Worked example[edit]

Aaron wants to generate a list of newly created articles that are likely to be vandalism. Since he is going to review them before taking any action, he doesn't mind seeing some good pages in the set, but he's really concerned about letting any vandalism stay in the review queue. After considering this for a little while, he's willing to let 5% of the least concerning vandalism for others to catch. This means he is targeting 95% recall. So he wants to get the most specific (precision) threshold that he can that is still sensitive (recall) enough to catch 95% of vandalism.

"vandalism" is one of the target classes of the draftquality models, so Aaron knows he wants to do a threshold optimization on that class/model pair.
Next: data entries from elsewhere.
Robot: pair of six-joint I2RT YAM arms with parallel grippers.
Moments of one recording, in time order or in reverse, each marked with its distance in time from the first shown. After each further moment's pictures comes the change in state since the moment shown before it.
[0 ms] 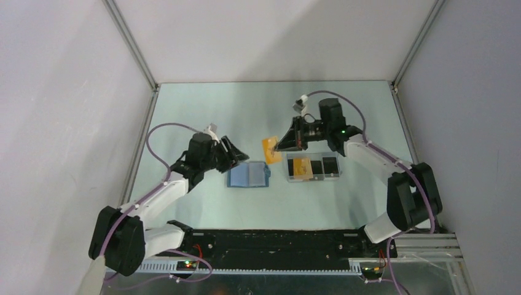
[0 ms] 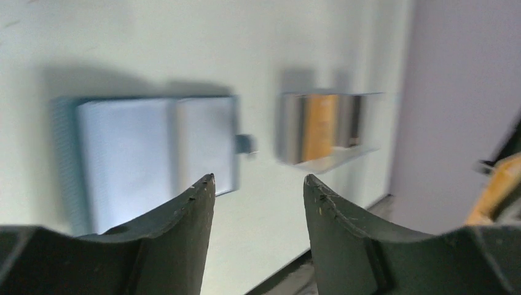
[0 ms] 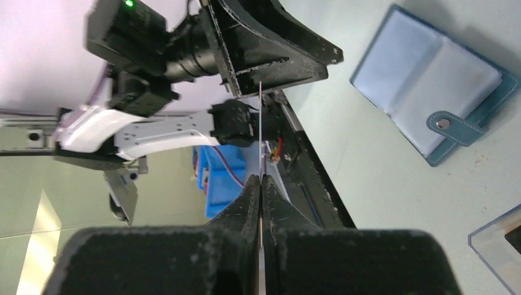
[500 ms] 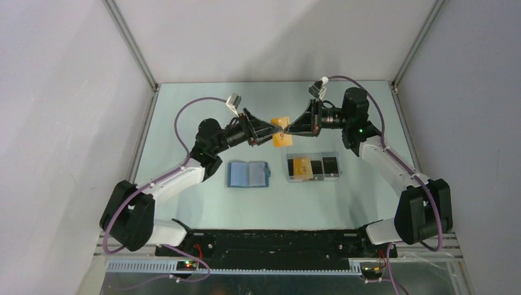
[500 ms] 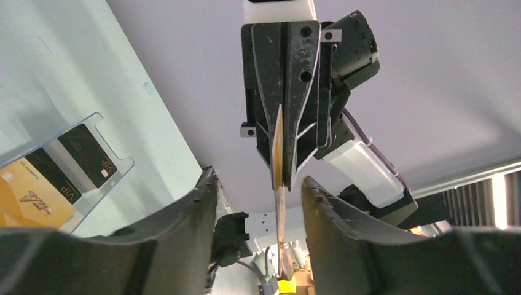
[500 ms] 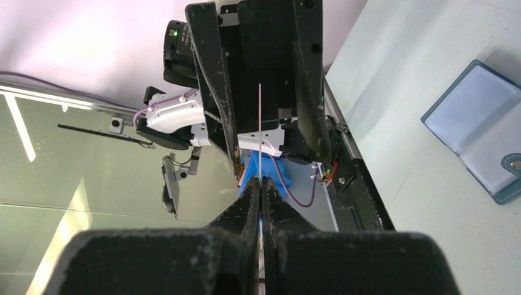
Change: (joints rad) left arm -0.172 0.202 0.179 0.701 0.280 -0.352; right arm -0.084 -0.095 0.000 0.288 -0.132 0.296
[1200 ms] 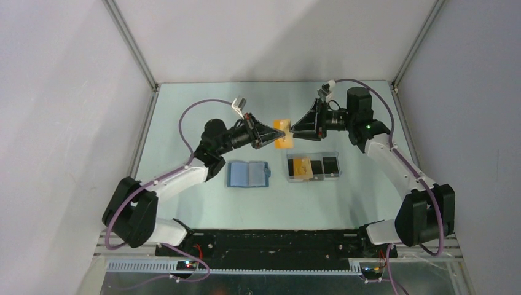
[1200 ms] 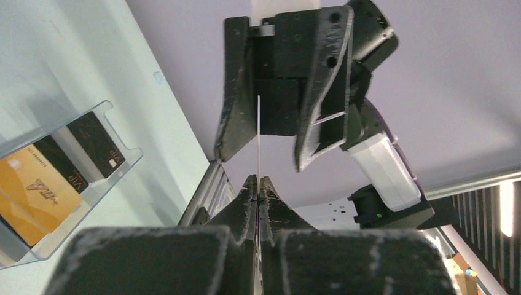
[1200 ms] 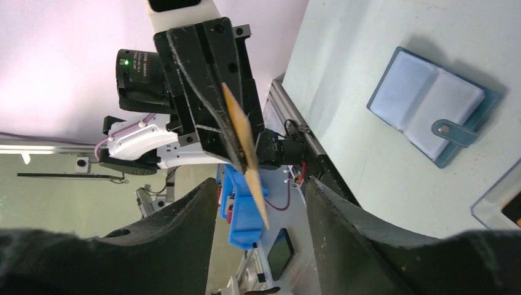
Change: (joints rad) left arm -0.025 0.041 0.003 -0.036 -0.022 0.022; right arm -0.056 -0.023 0.071 -0.420 0.104 -0.255
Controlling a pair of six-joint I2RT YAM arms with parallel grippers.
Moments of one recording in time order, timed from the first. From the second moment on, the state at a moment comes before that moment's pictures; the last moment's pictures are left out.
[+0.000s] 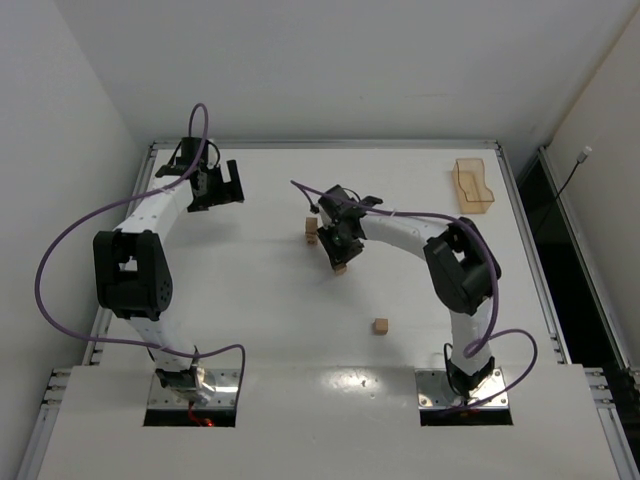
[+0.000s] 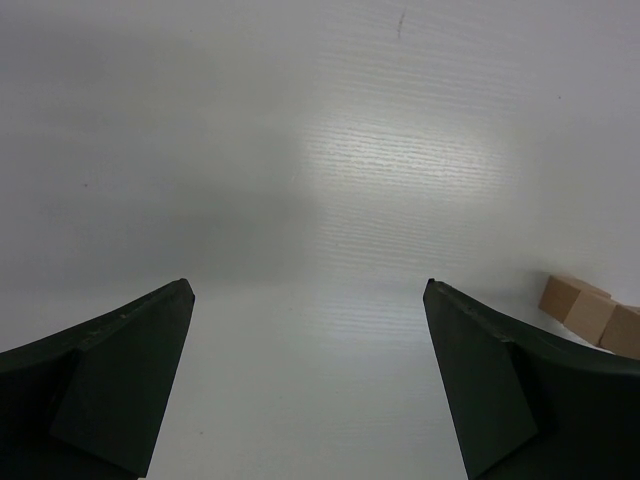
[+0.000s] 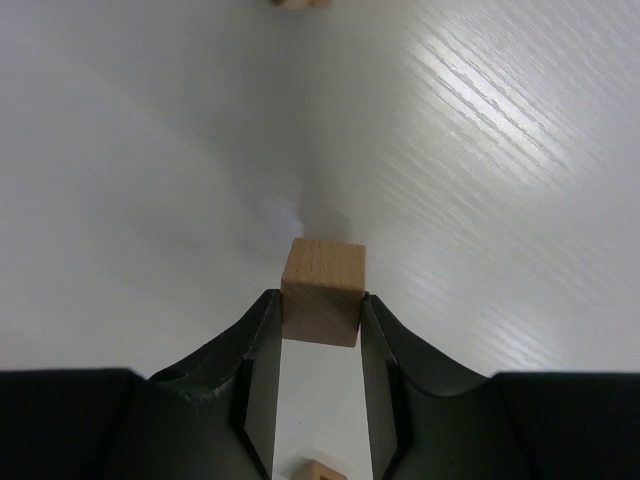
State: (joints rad) left arm -0.02 1.75 1.42 -0.57 0.03 -0.26; right arm 0.66 2.00 1.39 -0.61 -0.03 0.12
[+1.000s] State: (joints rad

He designs the following query to look for an appropriate threshold:

https://ores.wikimedia.org/v3/scores/enwiki/?models=draftquality&model_info=statistics.thresholds.vandalism."maximum precision @ recall >= 0.95"

And he gets the following response:

{"!f1": 0.915, "!precision": 1.0, "!recall": 0.844, "accuracy": 0.845, "f1": 0.081, 
 "filter_rate": 0.839, "fpr": 0.156, "match_rate": 0.161, "precision": 0.042,
 "recall": 0.95, "threshold": 0.016}

Great! He can look at all of the new page creations that ORES scores as more than 0.016 probability of "vandalism" (threshold) and expect that he'll catch 95% of the vandalism (recall). But oh no! It looks like he only gets 4.2% precision. That means that only 1 out of every 25 pages he looks at will actually be vandalism. Is this any help at all? It turns out that it's a huge help because without ORES, he'd have to review 95% of pages to know that he was catching 95% of the vandalism. But by using this model, he only needs to review 16% of new pages -- cutting down his workload by a factor of 6!